Where a line of the material includes the string "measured", copy that line.

# # # # #

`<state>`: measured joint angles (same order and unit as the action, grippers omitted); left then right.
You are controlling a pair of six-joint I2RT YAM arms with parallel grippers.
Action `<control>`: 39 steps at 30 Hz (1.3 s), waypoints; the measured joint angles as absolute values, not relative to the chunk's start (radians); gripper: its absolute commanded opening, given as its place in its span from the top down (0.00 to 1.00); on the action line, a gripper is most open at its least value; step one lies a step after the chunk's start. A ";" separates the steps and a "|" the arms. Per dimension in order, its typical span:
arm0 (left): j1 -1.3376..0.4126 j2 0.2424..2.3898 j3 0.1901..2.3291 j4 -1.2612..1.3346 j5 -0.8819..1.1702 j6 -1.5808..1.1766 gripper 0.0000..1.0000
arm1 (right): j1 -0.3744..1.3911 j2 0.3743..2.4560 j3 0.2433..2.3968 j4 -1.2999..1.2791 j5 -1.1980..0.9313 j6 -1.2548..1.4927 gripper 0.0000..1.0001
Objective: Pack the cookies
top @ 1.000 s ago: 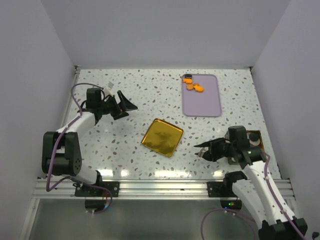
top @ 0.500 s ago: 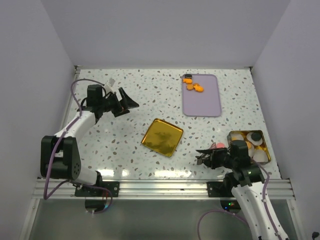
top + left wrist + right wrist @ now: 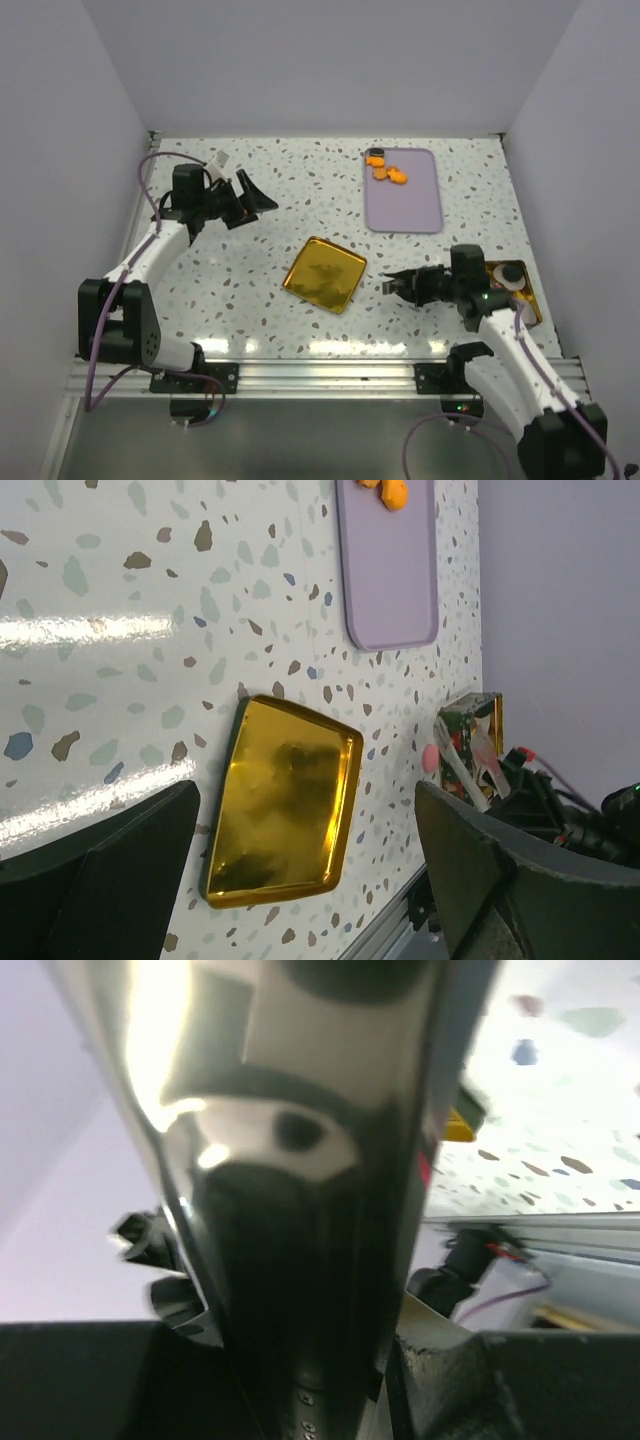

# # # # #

**RESPONSE BOX**
`<state>`: measured joint angles (same order and unit as the action, grippers omitted); left then right.
Action `<control>`: 39 steps at 30 Hz (1.3 s), waypoints; the measured joint angles as absolute values, not relative to the chunk's start (radians); gripper: its absolute commanded opening, given as its place in its span from the top down (0.00 to 1.00); on the action line, a gripper is most open at its least value; step one lies a step after the chunk's start. A ";" separates the steps and a "|" the arms. Per dimension in order, its typical span:

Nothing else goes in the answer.